Recession fears bludgeon global markets
Tokyo, October 16, 2008
A warning of tough times ahead by Fed Chairman Ben Bernanke sent global markets sharply lower, with Tokyo shares tumbling 10 per cent on Thursday, as investors brace for looming recession.
Shrugging-off recent optimism about massive government efforts to prop up the global financial system, investors fled from stocks, commodities and other risky assets to the relative safety of cash.
The biggest monthly decline in US retail sales in more than three years added to the gloom, with the price of oil falling to a new 13-month low below $73 on fears of a collapse in demand.
In Japan, a Reuters poll showed manufacturing business sentiment hit a six-year low in October, in yet another sign the world's second biggest economy teetering on the brink of recession.

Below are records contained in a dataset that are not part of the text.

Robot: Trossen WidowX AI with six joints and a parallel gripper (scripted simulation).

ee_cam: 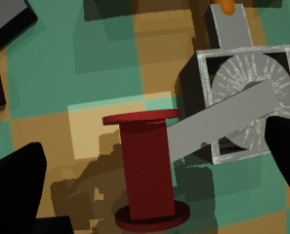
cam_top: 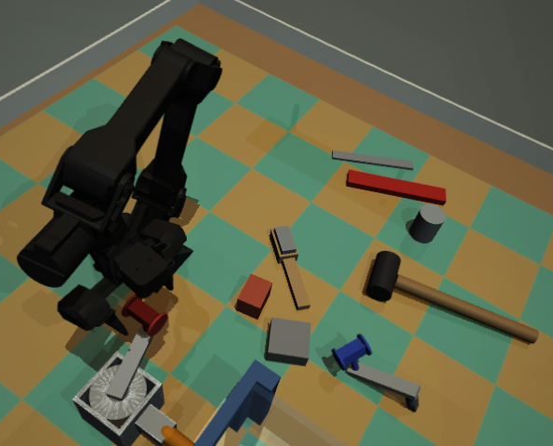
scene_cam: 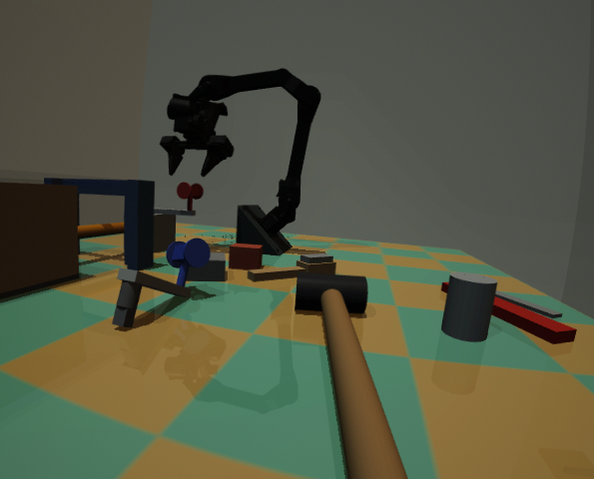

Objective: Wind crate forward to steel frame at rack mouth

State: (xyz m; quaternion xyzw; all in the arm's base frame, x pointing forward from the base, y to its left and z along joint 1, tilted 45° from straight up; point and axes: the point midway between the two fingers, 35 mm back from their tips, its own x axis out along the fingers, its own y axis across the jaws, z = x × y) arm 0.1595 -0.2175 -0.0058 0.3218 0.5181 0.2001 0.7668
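Right now my gripper tip is 50 mm above the red cylindrical grip and 20 mm past it. The rest, counted from my gripper tip: grey block: 170 mm below, 170 mm ahead, 160 mm to the left; then red-knobbed winch handle: 80 mm below, 30 mm to the right; then boxy winch: 150 mm below, 100 mm to the right.
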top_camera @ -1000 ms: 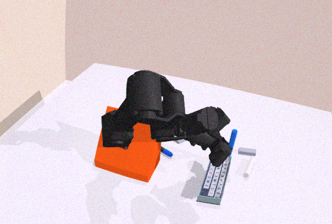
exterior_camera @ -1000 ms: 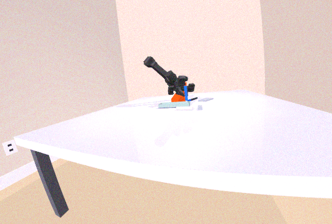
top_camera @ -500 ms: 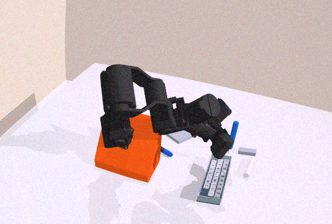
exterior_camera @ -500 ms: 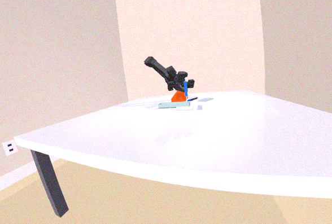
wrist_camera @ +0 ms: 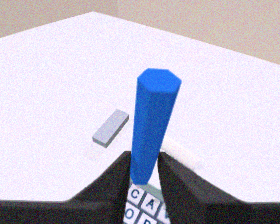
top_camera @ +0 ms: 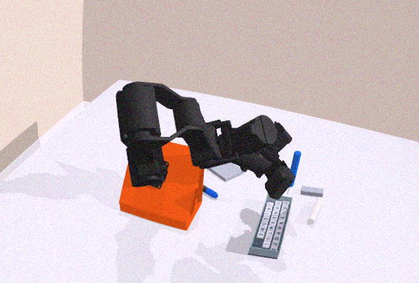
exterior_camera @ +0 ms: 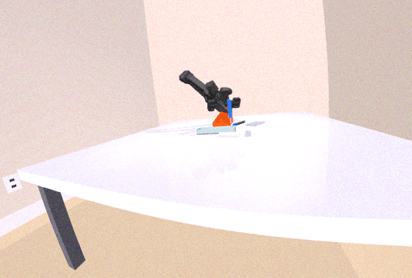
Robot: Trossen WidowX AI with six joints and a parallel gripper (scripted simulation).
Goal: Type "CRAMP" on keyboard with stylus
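Now: the white stick 90 mm below my gripper tip and 90 mm ahead of it. From my gripper tip the other things lie so: grey block (100 mm below, 90 mm to the left, 60 mm ahead); then blue stylus (20 mm below); then blue pen (210 mm behind, 100 mm below).
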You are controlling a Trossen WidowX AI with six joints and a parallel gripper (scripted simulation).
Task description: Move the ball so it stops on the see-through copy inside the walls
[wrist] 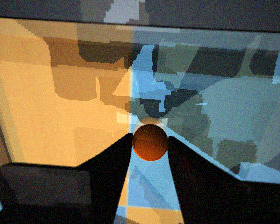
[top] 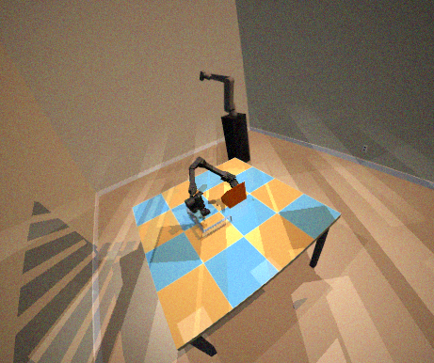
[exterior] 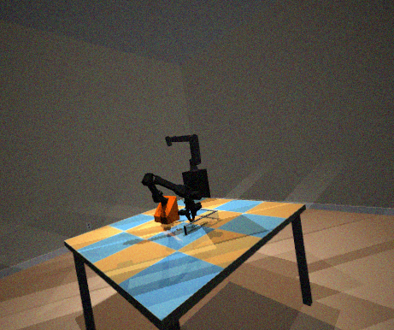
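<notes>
My gripper tip is 2 cm above the pale round patch. Also, from my gripper tip: orange-brown ball (right at my gripper tip).
</notes>
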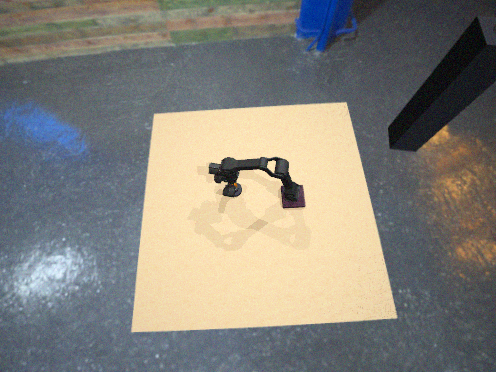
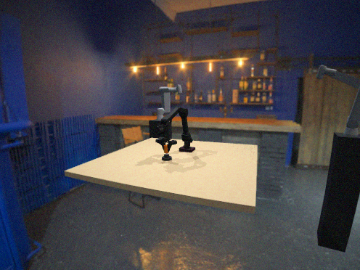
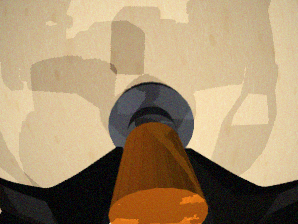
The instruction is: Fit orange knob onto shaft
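My gripper tip is now 40 mm above the round dark pedestal. From my gripper tip the other things lie so: orange knob 30 mm above.
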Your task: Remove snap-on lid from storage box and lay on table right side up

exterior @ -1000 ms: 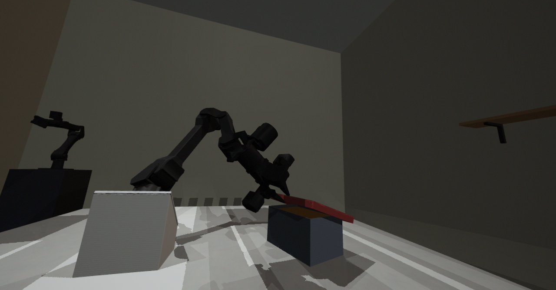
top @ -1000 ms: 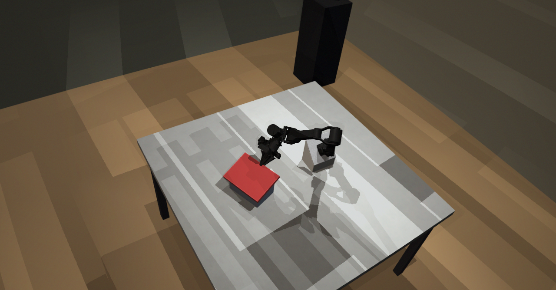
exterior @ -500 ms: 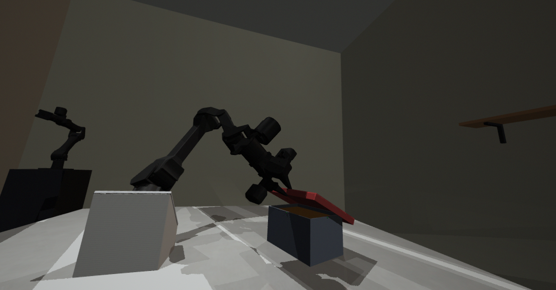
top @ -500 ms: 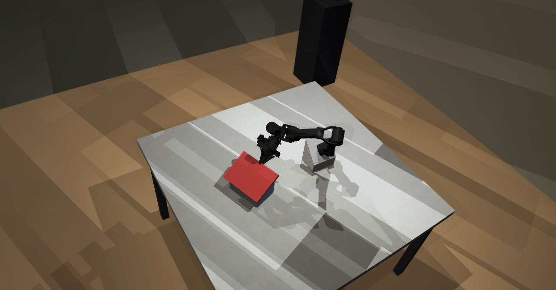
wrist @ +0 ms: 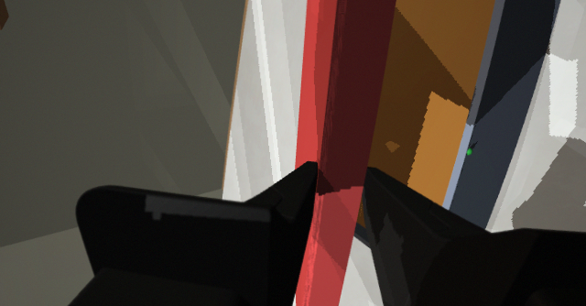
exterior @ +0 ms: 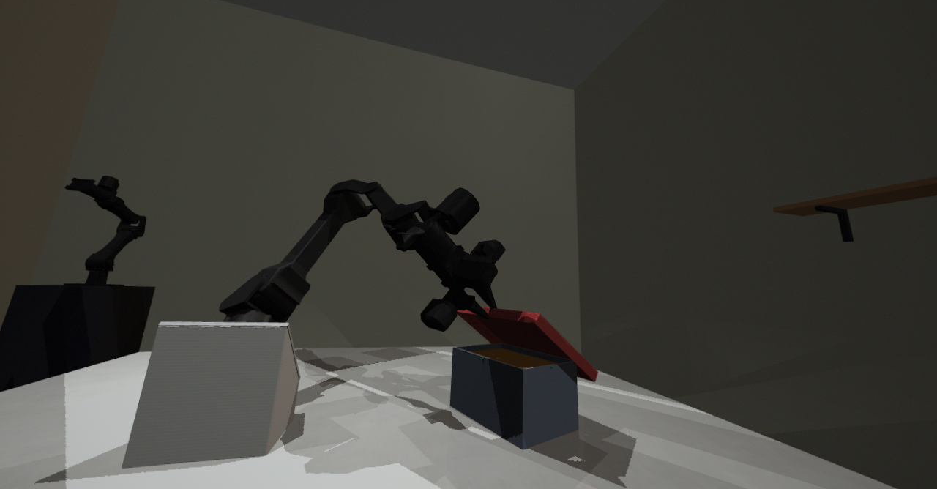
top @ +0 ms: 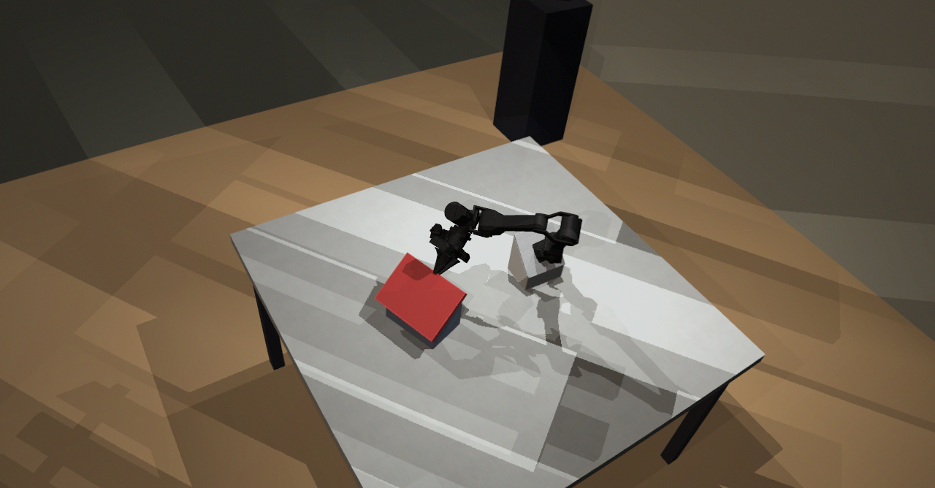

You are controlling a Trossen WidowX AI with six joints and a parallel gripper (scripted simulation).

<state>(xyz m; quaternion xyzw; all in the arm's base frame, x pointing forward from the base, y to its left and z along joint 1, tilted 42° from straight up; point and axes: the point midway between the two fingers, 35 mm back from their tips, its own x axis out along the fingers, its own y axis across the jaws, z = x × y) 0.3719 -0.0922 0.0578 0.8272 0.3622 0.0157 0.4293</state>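
Right now the red lid is 70 mm ahead of my gripper tip, 40 mm below it and 20 mm to the left of it. The rest, counted from my gripper tip: storage box: 120 mm below, 40 mm ahead, 10 mm to the left.
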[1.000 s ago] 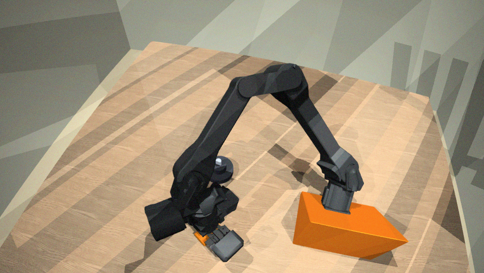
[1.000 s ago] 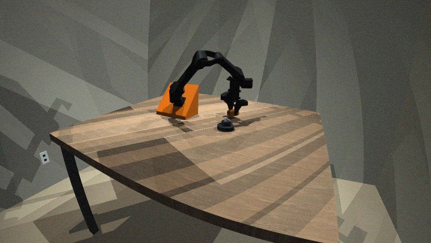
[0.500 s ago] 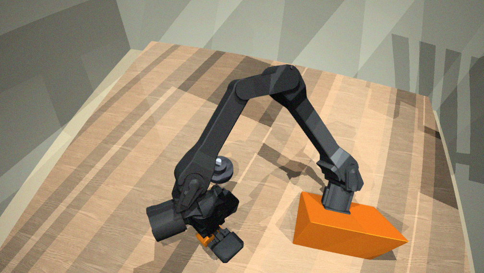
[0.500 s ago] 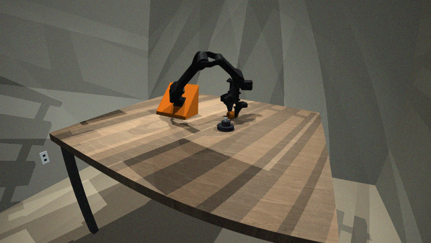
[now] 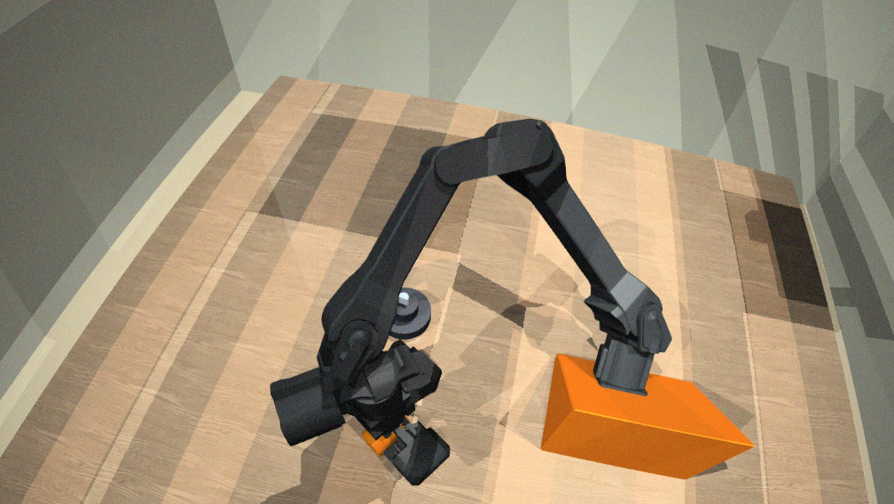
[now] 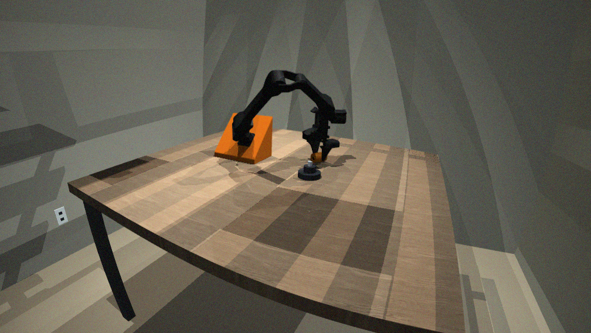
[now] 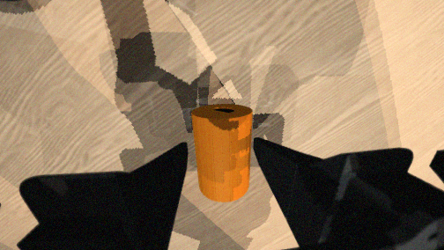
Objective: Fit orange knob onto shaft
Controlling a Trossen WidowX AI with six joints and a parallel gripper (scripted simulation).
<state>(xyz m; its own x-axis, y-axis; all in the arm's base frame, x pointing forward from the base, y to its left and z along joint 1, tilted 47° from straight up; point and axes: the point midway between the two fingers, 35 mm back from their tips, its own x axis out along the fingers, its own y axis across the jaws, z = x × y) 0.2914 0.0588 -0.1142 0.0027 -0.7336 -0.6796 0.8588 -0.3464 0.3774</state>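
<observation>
The orange knob is 10 mm to the left of my gripper tip, 10 mm ahead of it and 10 mm above it. Also, from my gripper tip: round pedestal: 190 mm to the right, 30 mm ahead, 20 mm above.
</observation>
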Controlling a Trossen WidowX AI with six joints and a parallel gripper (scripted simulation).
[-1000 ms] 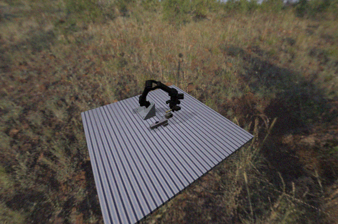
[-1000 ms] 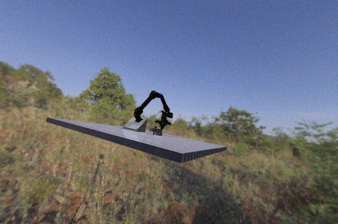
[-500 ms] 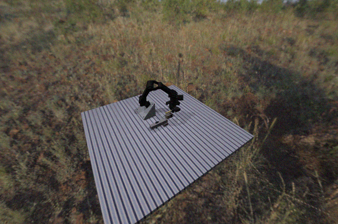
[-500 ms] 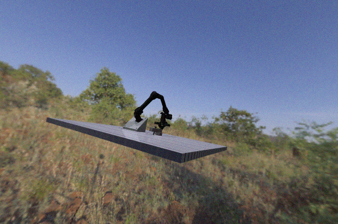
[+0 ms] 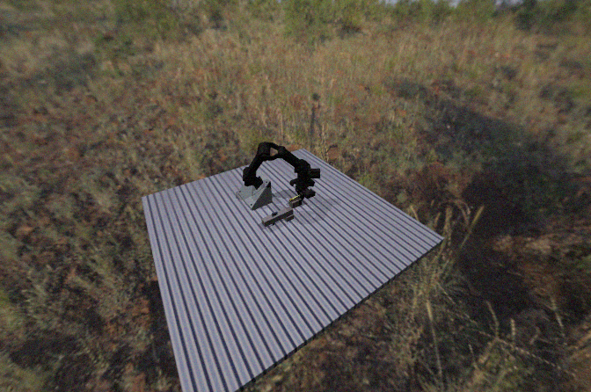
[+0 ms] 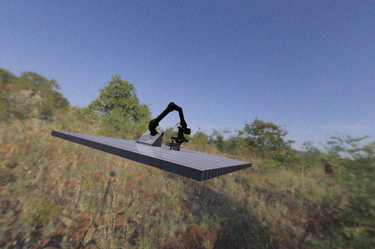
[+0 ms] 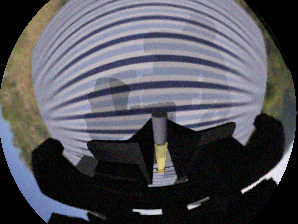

"It is shocking to see how quickly the temporary relief - following recapitalization of banks by governments and other measures fizzled out," said Dariusz Kowalczyk, chief investment strategist at CFC Seymour in Hong Kong, in a morning note.
"Damage to the real economy has already been done and has been so extensive that at least a deep global recession will take place," he said.
Third quarter earnings reports that began trickling in, reflected the damage.
US bank JPMorgan Chase said its profit plunged 84 percent, while Wells Fargo & Co reported a 25 percent drop in earnings.
Asian stocks outside of Japan dropped 6 percent after Wall Street suffered its worst one-day percentage declines since the stock market crash of 1987. The Dow Jones industrial average ended down 7.87 percent, and the S&P 500 index lost 9 percent.
"Last week people were panicking over the financial system, nobody really knew what would happen. But now it's the real economy," said Takashi Ushio, head of investment strategy at Marusan Securities in Tokyo.
Bernanke warned that credit market turmoil posed a "significant threat" to an already weak economy. "By restricting flows of credit to households, businesses, and state and local governments, the turmoil in financial markets and the funding pressures on financial firms pose a significant threat to economic growth," Bernanke said.
Suggesting US Federal Reserve's openness to further interest-rate cuts, Bernanke said concerns about inflation were diminishing. He said it would take time to restore normal flows of credit.
The US Securities and Exchange Commission, which has clamped down on short-selling in response to violent swings in the market, late on Wednesday said big investors will be required to disclose their short positions under a new interim rule.
France, Germany and Britain called for leaders of the Group of Eight major industrialised countries to gather next month with the heads of emerging economies to consider a radical overhaul of the world's 60-year-old financial architecture.
The White House said G8 leaders were expected to meet this year on the worst financial crisis since the 1930s Great Depression.
Governments around the world have pledged $3.2 trillion in emergency measures -- roughly an equivalent to the economic output of Germany or China -- including taking stakes in banks to help them stabilise, rallying world markets on Monday and Tuesday.
But optimism quickly gave way to fears that government intervention would not save major economies from recession.
Fed Vice Chairman Donald Kohn said latest readings on the US economy have become more downbeat and the impact of a recent emergency interest rate cut had been "overwhelmed" by escalating mistrust among financial institutions unwilling to lend to one another.
The US housing market has yet to hit bottom, and inventories of unsold homes are likely to remain high, Kohn said. It was probable the economy would remain "subpar" well into next year, gradually improving in late 2009 and 2010, he said.